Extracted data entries

□ □ □ □ □ □ □

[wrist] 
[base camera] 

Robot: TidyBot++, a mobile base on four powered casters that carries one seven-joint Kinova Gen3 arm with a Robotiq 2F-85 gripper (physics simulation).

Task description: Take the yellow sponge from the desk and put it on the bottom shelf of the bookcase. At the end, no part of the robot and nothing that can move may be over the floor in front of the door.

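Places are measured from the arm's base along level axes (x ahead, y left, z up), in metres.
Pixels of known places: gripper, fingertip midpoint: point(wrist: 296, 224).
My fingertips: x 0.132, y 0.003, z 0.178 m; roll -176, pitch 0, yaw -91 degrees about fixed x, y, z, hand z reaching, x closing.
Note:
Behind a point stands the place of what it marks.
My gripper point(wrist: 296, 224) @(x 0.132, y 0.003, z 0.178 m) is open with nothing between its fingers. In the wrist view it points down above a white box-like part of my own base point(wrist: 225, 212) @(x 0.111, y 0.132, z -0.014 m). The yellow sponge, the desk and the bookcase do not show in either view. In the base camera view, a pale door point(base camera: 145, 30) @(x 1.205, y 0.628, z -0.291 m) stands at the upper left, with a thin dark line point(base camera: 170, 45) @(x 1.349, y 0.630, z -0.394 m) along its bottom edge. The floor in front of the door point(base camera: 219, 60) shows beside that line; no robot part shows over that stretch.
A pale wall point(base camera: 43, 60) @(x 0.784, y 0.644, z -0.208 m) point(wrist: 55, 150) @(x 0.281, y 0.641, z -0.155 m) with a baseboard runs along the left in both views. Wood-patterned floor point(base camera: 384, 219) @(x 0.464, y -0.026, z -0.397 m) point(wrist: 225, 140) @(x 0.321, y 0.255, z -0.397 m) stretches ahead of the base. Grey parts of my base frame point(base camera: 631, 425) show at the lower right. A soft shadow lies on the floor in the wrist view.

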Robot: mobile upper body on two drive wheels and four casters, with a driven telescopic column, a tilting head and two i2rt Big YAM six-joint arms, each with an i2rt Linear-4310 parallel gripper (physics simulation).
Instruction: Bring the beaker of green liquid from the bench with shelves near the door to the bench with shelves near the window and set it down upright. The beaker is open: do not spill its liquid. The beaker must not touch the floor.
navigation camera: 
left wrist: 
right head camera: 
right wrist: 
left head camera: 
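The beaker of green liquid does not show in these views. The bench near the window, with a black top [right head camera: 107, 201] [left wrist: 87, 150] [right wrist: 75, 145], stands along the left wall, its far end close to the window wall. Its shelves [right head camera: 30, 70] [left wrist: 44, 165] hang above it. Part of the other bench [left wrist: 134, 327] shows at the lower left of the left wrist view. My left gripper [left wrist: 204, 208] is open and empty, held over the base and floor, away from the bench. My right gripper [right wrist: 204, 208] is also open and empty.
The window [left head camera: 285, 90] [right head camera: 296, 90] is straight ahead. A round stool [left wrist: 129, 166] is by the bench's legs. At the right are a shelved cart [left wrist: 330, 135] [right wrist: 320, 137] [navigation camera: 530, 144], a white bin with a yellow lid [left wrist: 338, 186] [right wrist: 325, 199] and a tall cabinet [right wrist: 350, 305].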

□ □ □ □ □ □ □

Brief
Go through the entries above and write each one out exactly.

Response
[wrist] 
[base camera] 

Robot: TidyBot++, a mobile base on four powered casters that carries one seven-joint Kinova Gen3 arm with a Robotiq 2F-85 gripper (physics simulation).

Task description: Take the yellow sponge from the desk and put it on the bottom shelf of the bookcase. At the end, no part of the robot and nothing that can move may be over the floor in front of the door.

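Places are measured from the arm's base along level axes (x ahead, y left, z up), in metres.
Pixels of known places: gripper, fingertip midpoint: point(wrist: 296, 224).
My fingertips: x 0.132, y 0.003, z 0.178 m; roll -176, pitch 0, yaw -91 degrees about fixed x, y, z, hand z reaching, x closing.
Note:
Behind a point stands the place of what it marks.
My gripper point(wrist: 296, 224) @(x 0.132, y 0.003, z 0.178 m) is open with nothing between its fingers. In the wrist view it points down above a white box-like part of my own base point(wrist: 225, 212) @(x 0.111, y 0.132, z -0.014 m). The yellow sponge, the desk and the bookcase do not show in either view. In the base camera view, a pale door point(base camera: 145, 30) @(x 1.205, y 0.628, z -0.291 m) stands at the upper left, with a thin dark line point(base camera: 170, 45) @(x 1.349, y 0.630, z -0.394 m) along its bottom edge. The floor in front of the door point(base camera: 219, 60) shows beside that line; no robot part shows over that stretch.
A pale wall point(base camera: 43, 60) @(x 0.784, y 0.644, z -0.208 m) point(wrist: 55, 150) @(x 0.281, y 0.641, z -0.155 m) with a baseboard runs along the left in both views. Wood-patterned floor point(base camera: 384, 219) @(x 0.464, y -0.026, z -0.397 m) point(wrist: 225, 140) @(x 0.321, y 0.255, z -0.397 m) stretches ahead of the base. Grey parts of my base frame point(base camera: 631, 425) show at the lower right. A soft shadow lies on the floor in the wrist view.
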
Robot: mobile upper body on two drive wheels and four casters, with a driven telescopic column, a tilting head and two i2rt Big YAM six-joint arms, each with an i2rt Linear-4310 parallel gripper (physics simulation).
Instruction: Bring the beaker of green liquid from the bench with shelves near the door to the bench with shelves near the window and set it down upright. The beaker is open: do not spill its liquid. The beaker must not touch the floor.
navigation camera: 
left wrist: 
right head camera: 
right wrist: 
left head camera: 
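The beaker of green liquid does not show in these views. The bench near the window, with a black top [right head camera: 107, 201] [left wrist: 87, 150] [right wrist: 75, 145], stands along the left wall, its far end close to the window wall. Its shelves [right head camera: 30, 70] [left wrist: 44, 165] hang above it. Part of the other bench [left wrist: 134, 327] shows at the lower left of the left wrist view. My left gripper [left wrist: 204, 208] is open and empty, held over the base and floor, away from the bench. My right gripper [right wrist: 204, 208] is also open and empty.
The window [left head camera: 285, 90] [right head camera: 296, 90] is straight ahead. A round stool [left wrist: 129, 166] is by the bench's legs. At the right are a shelved cart [left wrist: 330, 135] [right wrist: 320, 137] [navigation camera: 530, 144], a white bin with a yellow lid [left wrist: 338, 186] [right wrist: 325, 199] and a tall cabinet [right wrist: 350, 305].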

The output is done.